Veterans Affairs San Diego Healthcare System, San Diego, California; University of California, San Diego, La Jolla, California.
Veterans Affairs San Diego Healthcare System, San Diego, California.
Clin Gastroenterol Hepatol. 2017 Aug;15(8):1265-1270.e1. doi: 10.1016/j.cgh.2017.01.025. Epub 2017 Feb 4.
BACKGROUND & AIMS: The most commonly used noninvasive test for colorectal cancer (CRC) screening has been the guaiac fecal occult blood test (gFOBT). The fecal immunochemical test (FIT) detects CRC and colorectal polyps with higher levels of sensitivity than the gFOBT, and may be more acceptable to patients. However, the FIT has not replaced the gFOBT in many clinical settings. We analyzed data from a large healthcare system that replaced the gFOBT with the FIT to determine the effects on CRC screening.
We conducted a retrospective observational study of 7898 patients at the Veterans' Administration San Diego Healthcare System, 50-75 years old, who were offered stool-based CRC screening as part of primary care March 2014 through January 2015. Test orders and results were extracted from electronic health records; we performed manual reviews of colonoscopy and pathology reports for Veterans with positive results from the tests. Our primary outcome was test completion within 1 year of order; secondary outcomes were positive results and detection of advanced neoplasia by diagnostic colonoscopy. The primary analysis used an intention-to-screen approach, which included all patients with test orders; as-screened analyses were also performed.

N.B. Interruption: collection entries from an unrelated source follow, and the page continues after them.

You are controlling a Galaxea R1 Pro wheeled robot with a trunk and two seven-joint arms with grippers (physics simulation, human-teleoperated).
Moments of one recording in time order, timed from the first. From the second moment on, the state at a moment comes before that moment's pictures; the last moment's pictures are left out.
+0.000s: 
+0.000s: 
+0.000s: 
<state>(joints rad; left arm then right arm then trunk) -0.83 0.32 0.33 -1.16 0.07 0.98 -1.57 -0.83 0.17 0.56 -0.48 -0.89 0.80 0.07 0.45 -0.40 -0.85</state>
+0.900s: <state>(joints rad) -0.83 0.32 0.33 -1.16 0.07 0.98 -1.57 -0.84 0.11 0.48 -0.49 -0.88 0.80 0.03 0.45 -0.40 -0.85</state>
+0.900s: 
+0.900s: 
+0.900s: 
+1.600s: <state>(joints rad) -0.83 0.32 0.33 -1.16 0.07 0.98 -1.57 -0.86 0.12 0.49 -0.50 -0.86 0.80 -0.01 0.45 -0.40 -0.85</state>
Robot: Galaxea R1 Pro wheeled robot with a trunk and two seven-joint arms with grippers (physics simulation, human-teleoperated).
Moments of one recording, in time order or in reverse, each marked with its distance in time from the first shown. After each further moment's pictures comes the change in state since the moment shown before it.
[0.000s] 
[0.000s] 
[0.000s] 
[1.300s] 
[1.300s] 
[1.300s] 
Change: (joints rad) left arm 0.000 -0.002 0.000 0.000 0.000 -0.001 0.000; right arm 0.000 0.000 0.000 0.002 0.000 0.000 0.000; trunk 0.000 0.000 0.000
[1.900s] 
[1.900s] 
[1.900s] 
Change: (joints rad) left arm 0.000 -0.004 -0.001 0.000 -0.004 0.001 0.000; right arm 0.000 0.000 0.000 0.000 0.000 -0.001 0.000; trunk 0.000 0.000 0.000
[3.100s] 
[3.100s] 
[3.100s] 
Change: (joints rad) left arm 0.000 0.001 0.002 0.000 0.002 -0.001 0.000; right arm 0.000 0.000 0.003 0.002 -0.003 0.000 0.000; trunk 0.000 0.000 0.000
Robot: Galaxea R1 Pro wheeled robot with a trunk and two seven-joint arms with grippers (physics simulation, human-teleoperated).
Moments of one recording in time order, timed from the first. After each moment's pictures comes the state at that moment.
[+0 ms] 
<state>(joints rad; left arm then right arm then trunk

Among 7898 patients, 3236 had gFOBT and 4662 FIT orders. In the intention to screen analysis, a significantly higher proportion of subjects completed a FIT (42.6%) than a gFOBT (33.4%) (P < .001); advanced neoplasia was detected in a significantly higher proportion of subjects offered a FIT (0.79%) than a gFOBT (0.28%) (P = .003). The numbers needed to invite to achieve 1 additional completed test and identify 1 additional patient with advanced neoplasia were 11 and 196, respectively.
In a retrospective study of patients at a Veterans' administration healthcare system, replacing the gFOBT with the FIT increased the proportion of patients who completed CRC screening. Replacement of the gFOBT with the FIT should be strongly considered by all healthcare systems.
结直肠癌(CRC)筛查最常用的非侵入性检测方法一直是愈创木脂粪便潜血试验(gFOBT)。粪便免疫化学试验(FIT)检测 CRC 和结直肠息肉的灵敏度高于 gFOBT,并且可能更受患者接受。然而,在许多临床环境中,FIT 并未替代 gFOBT。我们分析了来自大型医疗保健系统的数据,该系统用 FIT 替代了 gFOBT,以确定对 CRC 筛查的影响。
我们对 Veterans' Administration San Diego Healthcare System 的 7898 名年龄在 50-75 岁的患者进行了回顾性观察性研究,这些患者在 2014 年 3 月至 2015 年 1 月期间作为初级保健的一部分接受了基于粪便的 CRC 筛查。测试订单和结果从电子健康记录中提取;我们对测试结果阳性的退伍军人的结肠镜检查和病理报告进行了手动审查。我们的主要结局是在下达测试命令后 1 年内完成测试;次要结局是阳性结果和通过诊断性结肠镜检查检测到高级肿瘤。主要分析采用了意向筛查方法,该方法包括所有接受测试命令的患者;还进行了按筛查分析。
在 7898 名患者中,有 3236 名接受了 gFOBT 和 4662 名接受了 FIT 订单。在意向筛查分析中,完成 FIT 的受试者比例(42.6%)明显高于 gFOBT(33.4%)(P<0.001);提供 FIT 的受试者中高级肿瘤的检出率明显高于 gFOBT(0.79%)(0.28%)(P=0.003)。每邀请一人即可完成一项额外测试,每邀请 196 人即可发现一名患有高级肿瘤的患者。
在 Veterans' Administration 医疗保健系统的患者回顾性研究中,用 FIT 替代 gFOBT 增加了完成 CRC 筛查的患者比例。所有医疗保健系统都应强烈考虑用 FIT 替代 gFOBT。